Comptroller election
| Party |  | Candidate | Votes | % |
|---|---|---|---|---|
|  | Democratic | Daniel Hynes (incumbent) | 2,150,425 | 63.18 |
|  | Republican | Thomas Jefferson Ramsdell | 1,108,984 | 40.88 |
|  | Libertarian | Julie Fox | 144,066 | 4.23 |
| Total votes |  |  | 3,403,475 | 100 |

=== Treasurer ===

Incumbent Treasurer Judy Baar Topinka, a Republican, was reelected to a third term.

====Democratic primary====

Treasurer Democratic primary
| Party |  | Candidate | Votes | % |
|---|---|---|---|---|
|  | Democratic | Thomas J. Dart | 966,421 | 100 |
| Total votes |  |  | 966,421 | 100 |

====Republican primary====

Treasurer Republican primary
| Party |  | Candidate | Votes | % |
|---|---|---|---|---|
|  | Republican | Judy Baar Topinka (incumbent) | 773,416 | 100 |
| Total votes |  |  | 773,416 | 100 |

====General election====

2002 Illinois Treasurer debate
| No. | Date | Host | Moderator | Link | Republican | Democratic |
| Key: P Participant A Absent N Not invited I Invited W Withdrawn |  |  |  |  |  |  |
| Judy Baar Topinka | Tom Dart |
| 1 | Oct. 16, 2002 | City Club of Chicago | Paul Green | YouTube | P | P |

Treasurer election
| Party |  | Candidate | Votes | % |
|---|---|---|---|---|
|  | Republican | Judy Baar Topinka (incumbent) | 1,896,020 | 54.77 |
|  | Democratic | Thomas J. Dart | 1,499,055 | 43.30 |
|  | Libertarian | Rhys Read | 66,593 | 1.92 |
| Total votes |  |  | 3,461,668 | 100 |

===State Senate===

All 59 of the seats of the Illinois Senate were up for election in 2002, as this election followed a redistricting.
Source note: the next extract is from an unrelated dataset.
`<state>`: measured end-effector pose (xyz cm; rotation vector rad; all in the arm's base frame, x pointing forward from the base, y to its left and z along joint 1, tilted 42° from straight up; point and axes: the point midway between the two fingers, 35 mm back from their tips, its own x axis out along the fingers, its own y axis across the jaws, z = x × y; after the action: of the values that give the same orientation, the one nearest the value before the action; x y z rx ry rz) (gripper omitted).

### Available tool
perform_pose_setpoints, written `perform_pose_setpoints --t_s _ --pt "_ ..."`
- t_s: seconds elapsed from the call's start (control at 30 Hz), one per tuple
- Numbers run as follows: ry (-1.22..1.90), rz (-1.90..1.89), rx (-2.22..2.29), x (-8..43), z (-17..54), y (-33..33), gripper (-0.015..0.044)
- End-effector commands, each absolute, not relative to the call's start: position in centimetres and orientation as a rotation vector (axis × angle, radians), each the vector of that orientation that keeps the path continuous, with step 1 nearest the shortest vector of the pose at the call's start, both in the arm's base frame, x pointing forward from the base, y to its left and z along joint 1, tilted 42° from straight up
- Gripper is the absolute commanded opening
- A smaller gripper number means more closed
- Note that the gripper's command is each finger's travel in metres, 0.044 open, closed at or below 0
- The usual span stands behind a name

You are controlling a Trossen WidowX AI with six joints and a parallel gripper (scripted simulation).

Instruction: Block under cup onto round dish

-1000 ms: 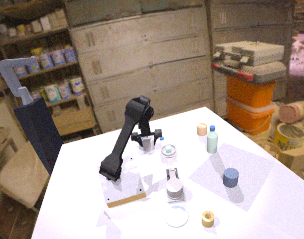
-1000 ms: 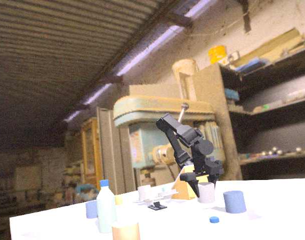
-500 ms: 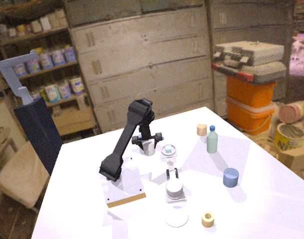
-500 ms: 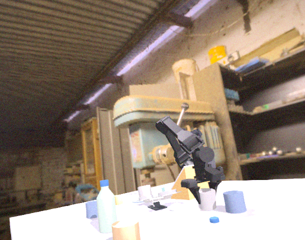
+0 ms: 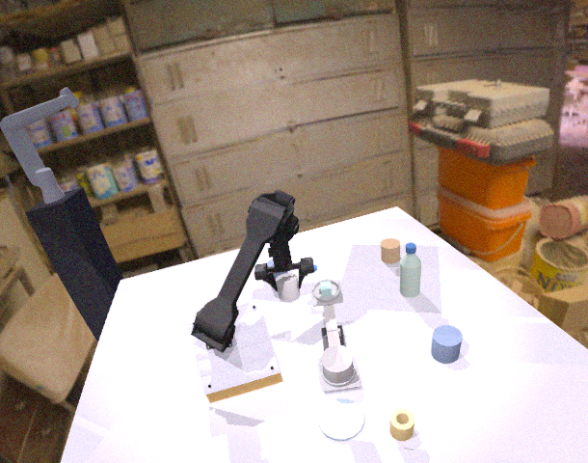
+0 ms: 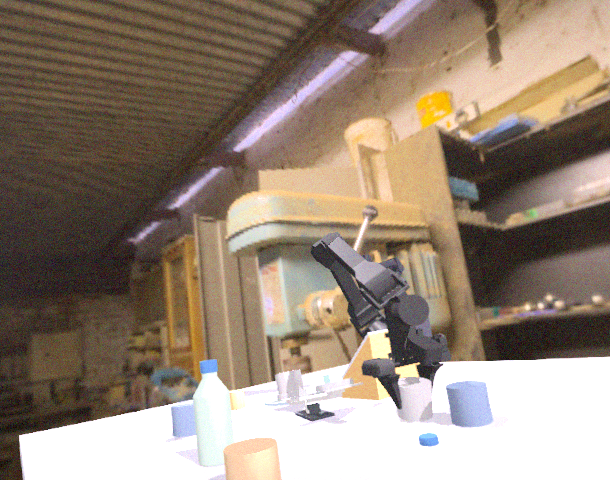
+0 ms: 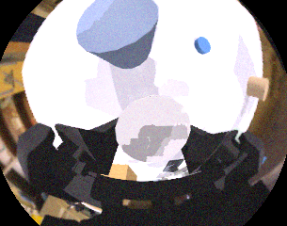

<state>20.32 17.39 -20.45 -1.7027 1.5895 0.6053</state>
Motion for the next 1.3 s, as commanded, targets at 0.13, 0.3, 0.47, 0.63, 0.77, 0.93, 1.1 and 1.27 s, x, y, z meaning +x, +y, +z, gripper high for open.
perform_pose_setpoints --t_s 0.13,0.3,0.47,0.63,0.77,0.93,1.1,1.27 --pt "1.586 0.608 -1.705 20.0 -18.5 19.3 0.0440" --pt "1.584 0.611 -1.709 19.5 -16.4 21.0 0.0440" --pt "1.585 0.611 -1.700 19.8 -16.1 20.9 0.0387" --pt "1.587 0.606 -1.663 21.7 -13.6 20.3 0.0260" --pt "1.585 0.599 -1.663 23.8 -11.3 19.7 0.0260" --pt "1.584 0.581 -1.675 27.3 -6.9 18.0 0.0260" --pt "1.587 0.565 -1.684 29.5 -3.7 16.3 0.0260" --pt "1.587 0.565 -1.685 29.6 -4.0 16.1 0.0260"
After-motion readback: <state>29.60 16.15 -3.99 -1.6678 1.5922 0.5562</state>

Control of the Illinois Senate was flipped from Republican to Democratic. Republicans had been in control of the State Senate since 1993, having captured a majority from the 1992 election.
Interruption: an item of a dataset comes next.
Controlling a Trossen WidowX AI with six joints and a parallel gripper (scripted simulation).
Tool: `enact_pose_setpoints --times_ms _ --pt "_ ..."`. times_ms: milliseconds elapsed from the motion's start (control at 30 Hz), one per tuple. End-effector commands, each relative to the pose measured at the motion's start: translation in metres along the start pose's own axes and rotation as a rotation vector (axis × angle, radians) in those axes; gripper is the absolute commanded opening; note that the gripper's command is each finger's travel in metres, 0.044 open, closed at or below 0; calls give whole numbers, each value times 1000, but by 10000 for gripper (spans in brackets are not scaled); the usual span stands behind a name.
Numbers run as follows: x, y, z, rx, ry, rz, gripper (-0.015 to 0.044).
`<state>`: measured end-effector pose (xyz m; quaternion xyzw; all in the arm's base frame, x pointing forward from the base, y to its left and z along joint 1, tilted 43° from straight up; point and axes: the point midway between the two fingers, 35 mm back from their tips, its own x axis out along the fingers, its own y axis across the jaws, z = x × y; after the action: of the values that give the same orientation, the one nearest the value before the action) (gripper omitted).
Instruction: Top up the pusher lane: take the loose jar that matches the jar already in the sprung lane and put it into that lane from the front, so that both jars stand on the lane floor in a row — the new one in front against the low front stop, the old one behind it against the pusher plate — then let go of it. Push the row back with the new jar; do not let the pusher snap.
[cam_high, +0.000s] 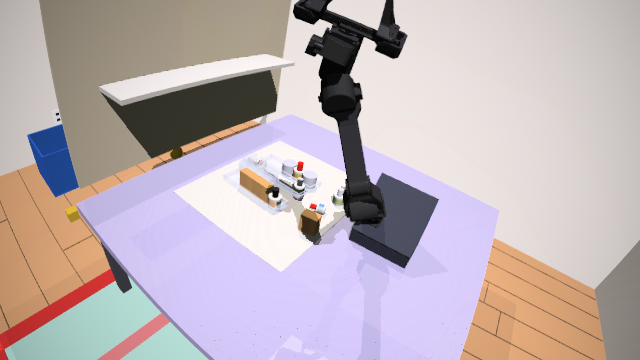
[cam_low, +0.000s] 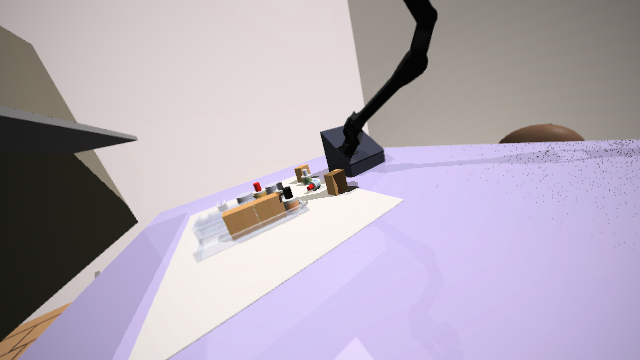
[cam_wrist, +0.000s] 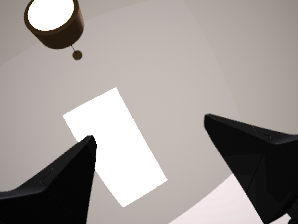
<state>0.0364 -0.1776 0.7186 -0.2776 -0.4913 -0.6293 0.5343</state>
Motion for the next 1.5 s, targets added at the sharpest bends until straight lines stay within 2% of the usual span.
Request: enact_pose_setpoints --times_ms 0,33,300,633,733,1100,1467 --pt "0 1 -2 -1 6 5 426" --pt "-1 5 -10 -4 23 20 440" --pt "-35 60 -127 -39 317 240 440" --pt "-127 103 -265 -46 744 473 440" --pt "-151 103 -286 -124 830 507 440" --pt "-295 104 -384 -99 1326 656 440" --pt "-457 68 -422 -72 1892 669 440"
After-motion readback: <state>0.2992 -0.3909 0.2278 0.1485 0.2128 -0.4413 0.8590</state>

===State House of Representatives===

All of the seats in the Illinois House of Representatives were up for election in 2002. Democrats retained control of the House, which they had held since 1997, having won a majority in the 1996 election. Republican Leader Lee Daniels had resigned as Chair of the Illinois GOP in July, but maintained his position as Minority Leader in the House until after the 2002 elections. Madigan continued as Speaker and Democratic chair after the elections.

===Judicial elections===
Multiple judicial positions were up for election in 2002.

==Local elections==
Local elections were held. These included county elections, such as the Cook County elections.